Would you return the lines that run from the start of the data below to the line with "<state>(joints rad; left", both included, exactly as written and without pictures?

• • • •

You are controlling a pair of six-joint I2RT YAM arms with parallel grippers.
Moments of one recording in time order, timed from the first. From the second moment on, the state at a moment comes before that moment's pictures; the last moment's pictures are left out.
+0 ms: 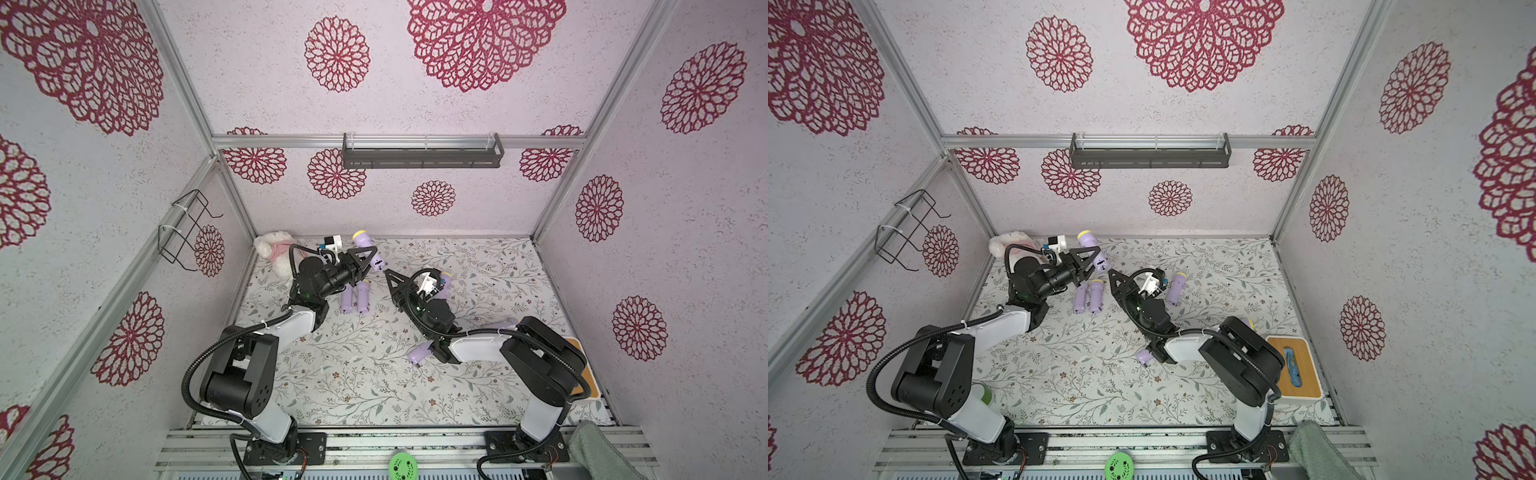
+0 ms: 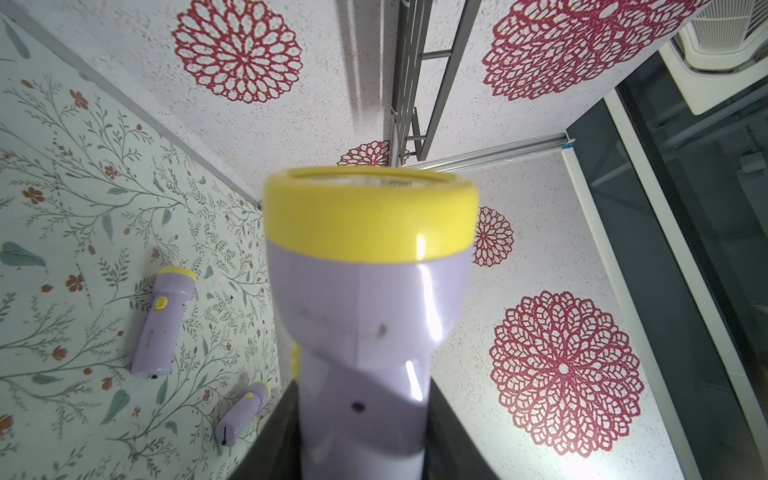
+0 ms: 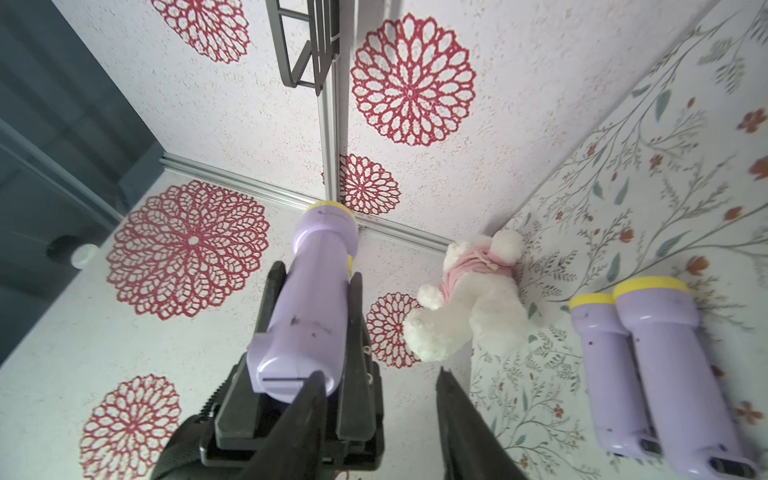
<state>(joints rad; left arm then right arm) -0.27 1.61 0.89 0.83 0.62 -1.42 0.85 1.76 0.81 1.14 0.21 1.29</state>
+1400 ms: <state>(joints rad) -0.55 2.13 1.79 -0.81 -0.01 -0.64 0.75 0.94 0.49 0.32 0.36 0.41</state>
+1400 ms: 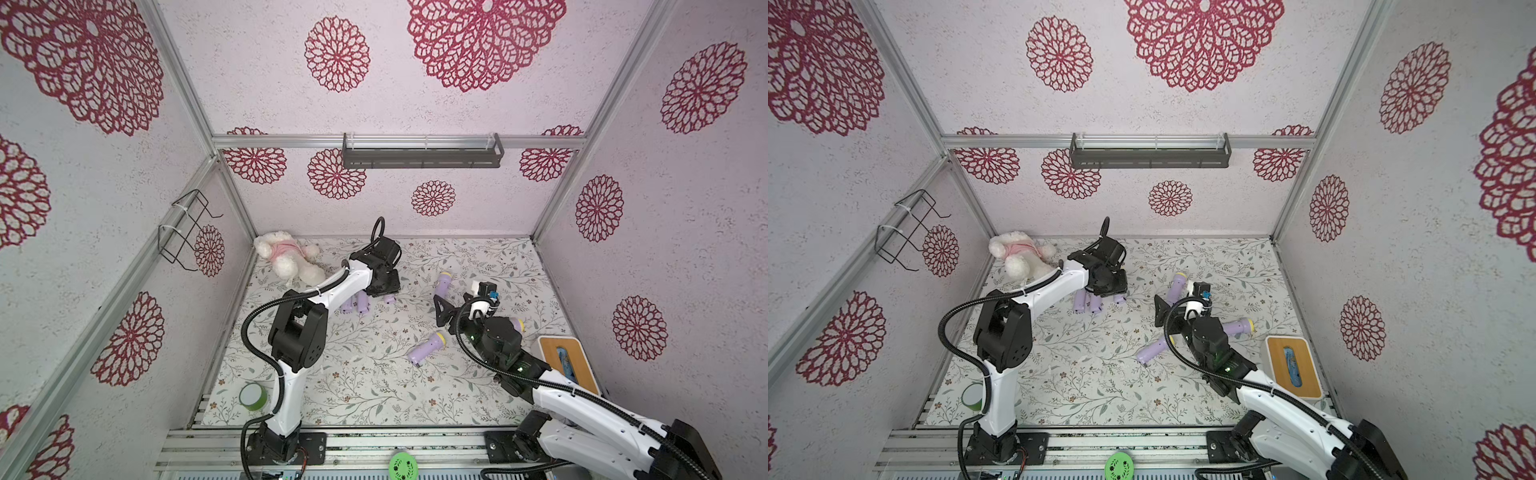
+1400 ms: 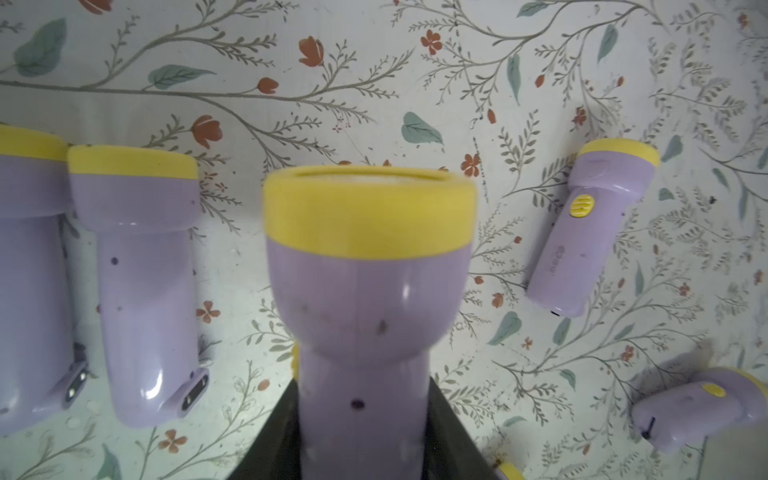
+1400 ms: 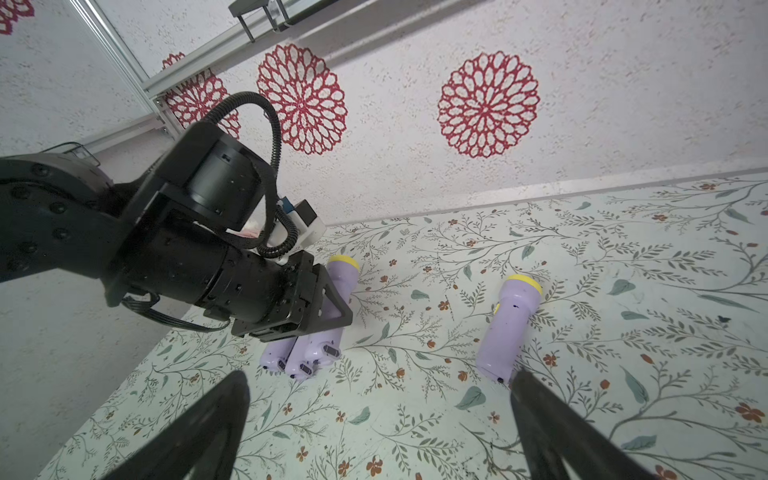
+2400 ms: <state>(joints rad) -0.53 2.37 1.98 -0.98 -0.12 -0.55 0.75 0.89 0.38 0.45 0.38 0.40</state>
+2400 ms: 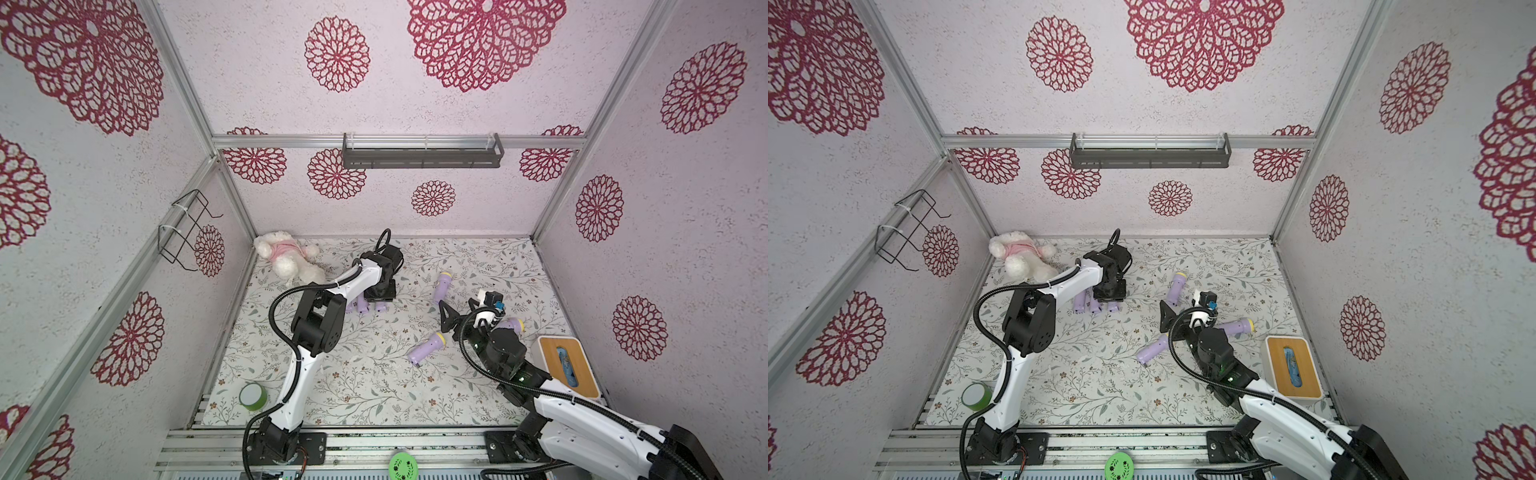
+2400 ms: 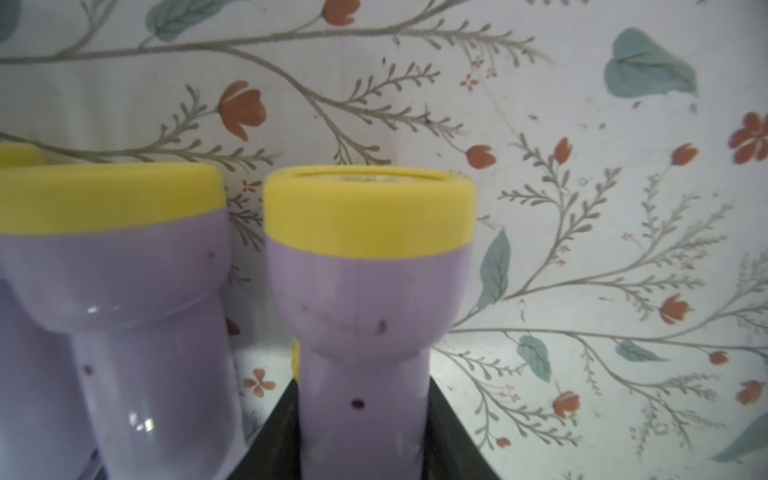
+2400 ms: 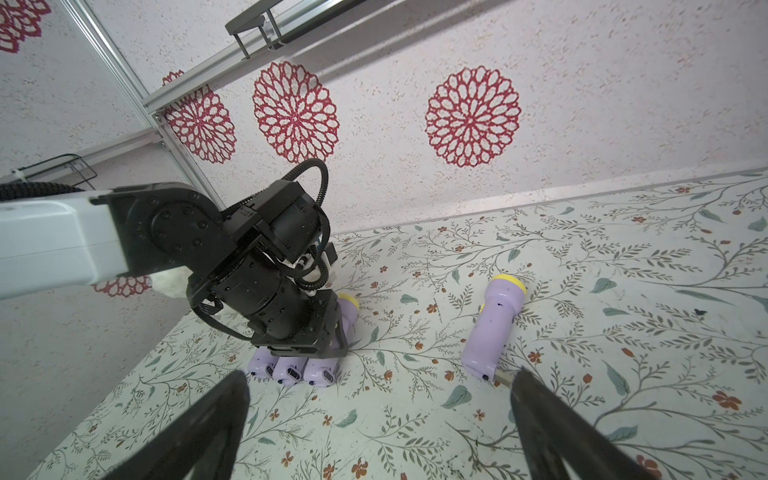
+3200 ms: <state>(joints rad) -0.52 2.41 2.04 -1.00 -0.12 -0.54 0.75 0.89 0.37 0.47 0.36 0.40</state>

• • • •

* **Result**:
You are controlling a pair of six-joint I2RT YAM arms with parallel grippers.
Moments of one recording in time order, timed from the first. From the second moment on, the state at a moment comes before that moment's pictures; the last moment's pictures are left out.
+0 ms: 
+0 ms: 
+0 ms: 
<state>(joints rad; left arm then right arm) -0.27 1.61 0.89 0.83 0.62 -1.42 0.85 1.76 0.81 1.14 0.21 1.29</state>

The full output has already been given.